How to bring all this together quickly brings you to a need for a streaming architecture – particularly when you consider that a practical application is likely to be distributed in nature. You might want to take a look at the Rendezvous Architecture described in Machine Learning logistics by Ted Dunning and Ellan Friedman for an overview of how this might work: https://mapr.com/ebook/machine-learning-logistics/
A possible scenario is depicted here:
So how does MapR simplify this setup ?
For the real-time communication aspect, MapR Streams provides an implementation based on the Kafka API. Could I not use Apache Kafka for that ? Yes, but we’re asking about simplification here, so let’s come back to that.
For execution of the Face Detection model, the MapR REST API and Kafka Connect module provides methods for direct injection of the image into the communication system.
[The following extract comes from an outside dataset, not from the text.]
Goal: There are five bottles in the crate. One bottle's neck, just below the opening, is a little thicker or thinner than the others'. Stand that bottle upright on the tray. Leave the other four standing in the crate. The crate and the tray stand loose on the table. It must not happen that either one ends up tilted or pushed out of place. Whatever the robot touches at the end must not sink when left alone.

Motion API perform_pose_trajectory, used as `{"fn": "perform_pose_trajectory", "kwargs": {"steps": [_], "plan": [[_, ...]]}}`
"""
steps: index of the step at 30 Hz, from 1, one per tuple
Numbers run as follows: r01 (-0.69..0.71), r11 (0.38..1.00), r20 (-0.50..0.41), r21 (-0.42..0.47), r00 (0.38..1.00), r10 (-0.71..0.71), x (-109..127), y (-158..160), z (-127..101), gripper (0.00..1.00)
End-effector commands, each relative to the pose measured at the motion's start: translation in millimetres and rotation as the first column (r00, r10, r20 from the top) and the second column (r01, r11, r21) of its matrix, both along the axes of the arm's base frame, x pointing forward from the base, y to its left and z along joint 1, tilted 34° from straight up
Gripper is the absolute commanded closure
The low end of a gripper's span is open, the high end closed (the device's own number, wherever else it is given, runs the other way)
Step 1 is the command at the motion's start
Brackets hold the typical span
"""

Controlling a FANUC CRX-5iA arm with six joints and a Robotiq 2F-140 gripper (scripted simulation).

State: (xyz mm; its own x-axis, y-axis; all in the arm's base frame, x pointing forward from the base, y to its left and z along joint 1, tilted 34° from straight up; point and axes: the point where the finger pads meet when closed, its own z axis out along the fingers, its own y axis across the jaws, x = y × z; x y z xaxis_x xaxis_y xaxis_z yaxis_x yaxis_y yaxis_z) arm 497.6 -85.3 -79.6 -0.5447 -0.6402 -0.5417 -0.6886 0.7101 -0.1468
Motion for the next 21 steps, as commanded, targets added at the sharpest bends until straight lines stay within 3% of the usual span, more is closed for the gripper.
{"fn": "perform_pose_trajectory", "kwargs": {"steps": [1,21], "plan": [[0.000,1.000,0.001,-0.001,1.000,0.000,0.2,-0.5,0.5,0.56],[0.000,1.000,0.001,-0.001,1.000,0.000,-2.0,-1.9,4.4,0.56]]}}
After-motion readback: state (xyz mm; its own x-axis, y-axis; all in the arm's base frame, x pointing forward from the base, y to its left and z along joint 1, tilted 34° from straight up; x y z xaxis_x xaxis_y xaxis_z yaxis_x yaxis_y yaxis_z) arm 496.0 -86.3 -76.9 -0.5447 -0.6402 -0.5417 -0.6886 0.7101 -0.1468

For widely distributed systems, MapR’s Global Data Fabric and MapR Edge provide was of easily implementing the system on a global scale. In terms of simplification, the key thing is that nothing changes when moving from one machine, to running on a cluster, to running in the cloud, to running across clusters or across clouds – it all stays the same.
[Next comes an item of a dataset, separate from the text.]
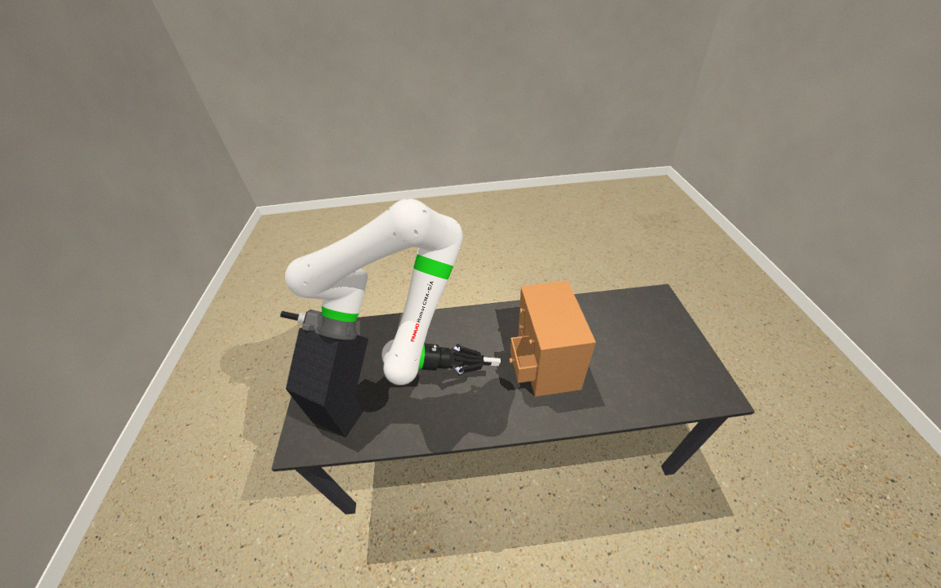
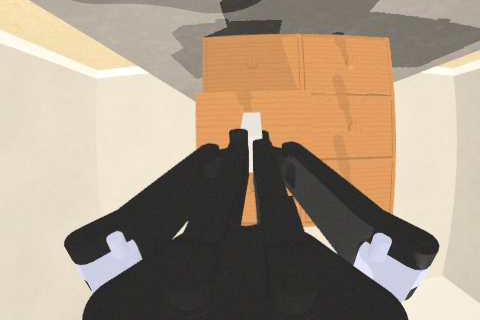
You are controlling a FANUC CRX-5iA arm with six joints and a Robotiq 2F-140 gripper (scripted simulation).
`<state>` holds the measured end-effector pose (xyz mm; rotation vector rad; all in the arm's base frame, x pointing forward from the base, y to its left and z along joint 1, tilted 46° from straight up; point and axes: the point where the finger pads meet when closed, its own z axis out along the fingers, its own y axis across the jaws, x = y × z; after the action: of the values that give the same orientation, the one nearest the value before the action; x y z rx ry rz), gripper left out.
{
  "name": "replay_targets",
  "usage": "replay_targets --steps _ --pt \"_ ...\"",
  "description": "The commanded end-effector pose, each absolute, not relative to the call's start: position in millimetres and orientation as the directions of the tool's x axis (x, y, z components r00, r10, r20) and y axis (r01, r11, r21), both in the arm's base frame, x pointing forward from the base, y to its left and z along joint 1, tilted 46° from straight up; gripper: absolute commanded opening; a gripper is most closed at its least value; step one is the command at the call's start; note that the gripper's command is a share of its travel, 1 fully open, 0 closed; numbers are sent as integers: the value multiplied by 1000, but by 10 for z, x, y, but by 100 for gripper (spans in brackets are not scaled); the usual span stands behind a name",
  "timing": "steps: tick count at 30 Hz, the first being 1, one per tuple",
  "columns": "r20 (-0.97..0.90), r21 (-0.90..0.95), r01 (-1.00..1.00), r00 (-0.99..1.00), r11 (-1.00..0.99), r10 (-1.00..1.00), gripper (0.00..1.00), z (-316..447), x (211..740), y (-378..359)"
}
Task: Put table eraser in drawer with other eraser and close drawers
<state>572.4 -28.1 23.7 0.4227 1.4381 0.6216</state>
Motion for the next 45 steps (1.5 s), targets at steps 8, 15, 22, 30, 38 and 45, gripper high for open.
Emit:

The mulit-model execution and result aggregation for the Rendezvous implementation are very well served from MapR Streams as described in the referenced text.
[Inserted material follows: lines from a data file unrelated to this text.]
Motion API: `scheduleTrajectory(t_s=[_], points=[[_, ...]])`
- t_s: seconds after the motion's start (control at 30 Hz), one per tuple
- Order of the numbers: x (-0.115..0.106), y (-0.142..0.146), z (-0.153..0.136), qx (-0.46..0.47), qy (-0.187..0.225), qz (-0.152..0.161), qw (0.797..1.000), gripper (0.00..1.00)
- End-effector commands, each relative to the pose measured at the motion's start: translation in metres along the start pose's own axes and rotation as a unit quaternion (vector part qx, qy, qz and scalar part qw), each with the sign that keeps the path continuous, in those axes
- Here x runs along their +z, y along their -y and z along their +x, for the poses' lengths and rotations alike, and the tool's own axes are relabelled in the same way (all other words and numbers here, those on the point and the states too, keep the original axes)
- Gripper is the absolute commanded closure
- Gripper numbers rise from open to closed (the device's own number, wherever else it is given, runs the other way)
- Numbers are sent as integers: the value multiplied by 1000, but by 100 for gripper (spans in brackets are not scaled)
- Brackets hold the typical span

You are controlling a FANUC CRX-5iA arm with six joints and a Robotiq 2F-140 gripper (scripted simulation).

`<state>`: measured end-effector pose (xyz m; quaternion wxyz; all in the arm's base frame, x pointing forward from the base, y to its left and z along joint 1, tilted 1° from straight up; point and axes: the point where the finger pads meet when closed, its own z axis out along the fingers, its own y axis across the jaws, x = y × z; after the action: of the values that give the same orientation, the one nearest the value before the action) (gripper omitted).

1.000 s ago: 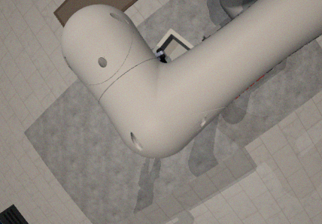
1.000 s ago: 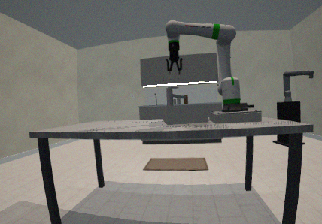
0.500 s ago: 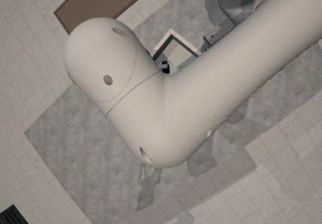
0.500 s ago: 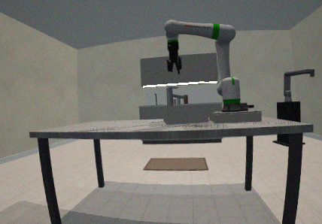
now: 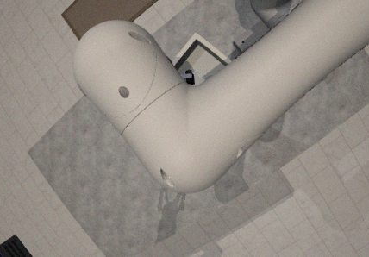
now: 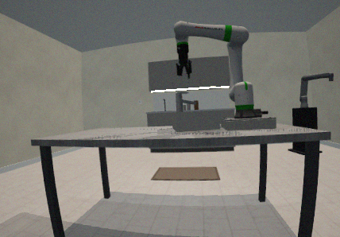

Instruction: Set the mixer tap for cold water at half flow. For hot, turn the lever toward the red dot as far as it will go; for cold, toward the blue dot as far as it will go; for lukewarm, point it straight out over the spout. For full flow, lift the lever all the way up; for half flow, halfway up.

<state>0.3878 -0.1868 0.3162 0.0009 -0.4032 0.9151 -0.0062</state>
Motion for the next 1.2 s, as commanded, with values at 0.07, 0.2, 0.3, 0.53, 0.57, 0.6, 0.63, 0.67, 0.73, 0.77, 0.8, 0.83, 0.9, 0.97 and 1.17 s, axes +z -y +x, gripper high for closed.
scheduleTrajectory(t_s=[0.07,0.2,0.3,0.53,0.57,0.6,0.63,0.67,0.73,0.77,0.8,0.83,0.9,0.97,1.17], points=[[0,0,0,0,0,0,1000,58],[1,0,0,0,0,0,1000,58],[2,0,0,0,0,0,1000,58],[7,0,0,0,0,0,1000,58],[7,0,0,0,0,0,1000,58],[8,0,0,0,0,0,1000,58],[9,0,0,0,0,0,1000,58],[11,0,0,0,0,0,1000,58],[13,0,0,0,0,0,1000,58],[15,0,0,0,0,0,1000,58],[16,0,0,0,0,0,1000,58],[18,0,0,0,0,0,1000,58],[21,0,0,0,0,0,1000,58],[24,0,0,0,0,0,1000,58],[31,0,0,0,0,0,1000,58]])
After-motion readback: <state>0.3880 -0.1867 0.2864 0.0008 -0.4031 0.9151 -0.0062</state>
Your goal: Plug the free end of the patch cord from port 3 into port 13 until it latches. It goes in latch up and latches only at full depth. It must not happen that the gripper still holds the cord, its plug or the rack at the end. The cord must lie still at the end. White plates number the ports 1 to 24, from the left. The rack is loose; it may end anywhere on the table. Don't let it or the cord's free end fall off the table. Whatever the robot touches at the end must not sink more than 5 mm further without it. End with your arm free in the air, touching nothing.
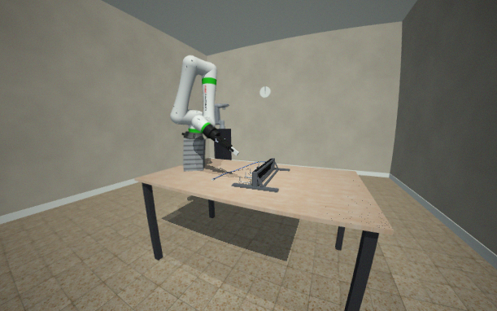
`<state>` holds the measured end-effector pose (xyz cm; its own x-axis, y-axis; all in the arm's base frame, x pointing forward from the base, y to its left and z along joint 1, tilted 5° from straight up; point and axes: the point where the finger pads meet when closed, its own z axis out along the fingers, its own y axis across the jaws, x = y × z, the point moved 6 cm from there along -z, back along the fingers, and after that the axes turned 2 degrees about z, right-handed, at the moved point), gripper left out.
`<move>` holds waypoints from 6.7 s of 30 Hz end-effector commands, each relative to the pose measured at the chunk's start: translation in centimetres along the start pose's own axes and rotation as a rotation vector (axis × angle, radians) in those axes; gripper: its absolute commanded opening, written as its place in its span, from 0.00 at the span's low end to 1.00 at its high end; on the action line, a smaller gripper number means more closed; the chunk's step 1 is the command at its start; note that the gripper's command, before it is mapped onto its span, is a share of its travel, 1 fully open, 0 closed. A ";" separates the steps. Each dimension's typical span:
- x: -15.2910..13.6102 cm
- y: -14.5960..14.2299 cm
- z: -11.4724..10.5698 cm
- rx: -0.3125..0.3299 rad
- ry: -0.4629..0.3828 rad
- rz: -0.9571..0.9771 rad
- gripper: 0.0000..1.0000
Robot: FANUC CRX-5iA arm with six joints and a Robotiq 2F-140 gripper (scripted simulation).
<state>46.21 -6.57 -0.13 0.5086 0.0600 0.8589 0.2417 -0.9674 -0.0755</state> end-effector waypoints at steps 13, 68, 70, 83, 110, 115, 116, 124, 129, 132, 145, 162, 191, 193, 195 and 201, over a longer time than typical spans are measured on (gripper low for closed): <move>0.0 0.1 6.4 0.002 0.000 0.000 0.00; 0.0 0.1 14.0 0.002 0.000 0.000 0.00; 0.0 0.1 14.0 0.002 0.000 0.000 0.00; 0.0 0.1 12.6 0.002 0.000 0.000 0.00; 0.0 0.1 0.0 0.002 0.000 0.000 0.00; -0.2 0.4 0.1 -0.005 -0.011 0.014 0.00; -0.3 0.6 0.2 -0.011 -0.020 0.027 0.00; -2.4 3.3 0.9 -0.099 -0.135 0.197 0.00; -3.7 4.8 1.1 -0.158 -0.201 0.310 0.00; -4.5 5.5 1.1 -0.194 -0.239 0.380 0.00; -7.3 7.5 0.5 -0.351 -0.380 0.679 0.00; -10.2 7.2 -1.5 -0.566 -0.546 1.084 0.00; -11.4 3.6 -4.2 -0.787 -0.712 1.471 0.00; -11.4 3.6 -4.2 -0.787 -0.712 1.471 0.00; -11.4 3.6 -4.2 -0.787 -0.712 1.471 0.00; -11.4 3.6 -4.2 -0.787 -0.712 1.471 0.00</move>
<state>37.78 -11.79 -8.05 0.1918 -0.9800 -0.0536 -0.9793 -0.1874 -0.0770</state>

The image database and meta data database are well served from MapR-DB (Enterprise NoSQL) and/or the MapR File System (MapR-FS). Could I not use Apache Hadoop for this ? Well yes and no. At a certain scale this would fine, however at some point you’ll run into issue with the number of files that Hadoop can handle, particularly if you are storing say the results of each match for later analysis. Are there ways around this?
Possibly, but we’re trying for real-time and again we’re talking about this in the context of simplification – why not just use a file system that doesn’t have the problem?
Lastly let’s consider portability, we want our code to be able to run on a laptop for easy development and on a cluster – so we want to write our code such that it could execute anywhere. The changes required to move from local to cluster execution are – none! No changes are required – because of MapR’s API compliance, code that runs in a standard computer environment also runs on MapR. This makes portability easy and opens access to all the libraries and repositories of shared code available – they just work (consider all that exists for Python, R, TensorFlow, …). What that meant here was that I was able to pull down example code from the web and just follow it without having to change it – vastly simplifying the development and giving me “execute anywhere” for free.
What else is simplified ?
So far we’ve been looking at functionality, however in a production world we need to include operational aspects such as security and auditing. Coming back to the question of Apache Kakfa, yes the system could be built with that, it could also have used HBase or Cassandra or Mongo as the NoSQL database, and HDFS as the file system. However in such an architecture I have to consider operational aspects in multiple places – for example how to implement security across Kafka, Cassandra, and HDFS. Can it be done? Yes. Is it simple? No. If I want to operate at scale I also have to deploy dedicated infrastructure to my different function areas and monitor each separately. With MapR I deploy one thing – MapR. I define security at the data level and that applies to my files, my database records, and my streaming data – much simpler.